_Work request_
For every line in the listing below that contains the word "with", add one to the tally. State the final number and nothing else.

_Collected material_
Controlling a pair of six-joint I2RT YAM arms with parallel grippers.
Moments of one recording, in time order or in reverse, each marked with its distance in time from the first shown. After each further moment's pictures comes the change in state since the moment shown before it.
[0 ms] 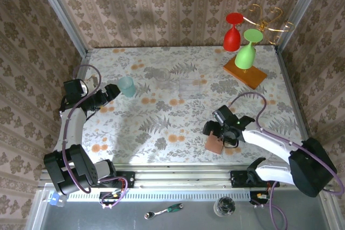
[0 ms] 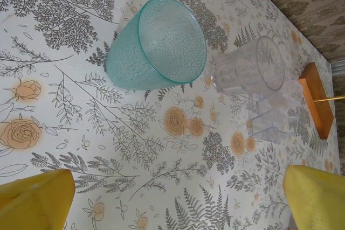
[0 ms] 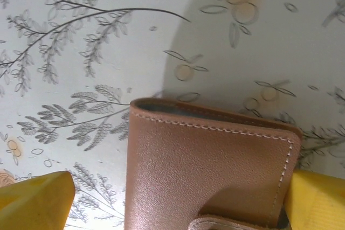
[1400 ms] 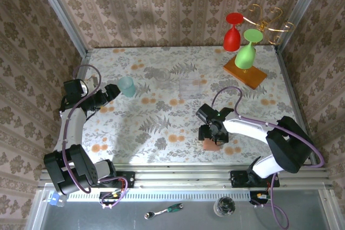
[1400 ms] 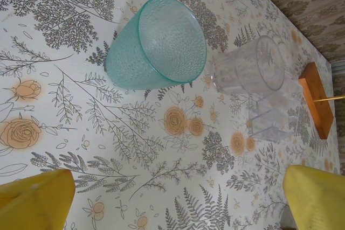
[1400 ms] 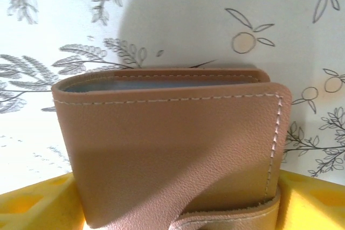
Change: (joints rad) left arm 0.000 0.000 0.000 -0.001 0.001 0.000; right arm 0.138 0.265 0.195 -0.181 0.054 -0.090
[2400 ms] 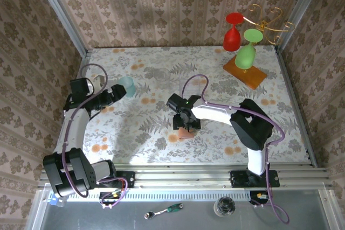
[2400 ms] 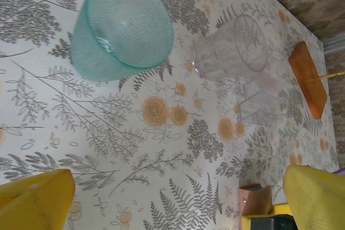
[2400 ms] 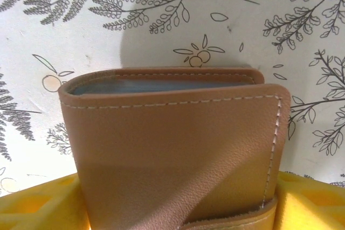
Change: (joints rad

_Result of the exercise_
2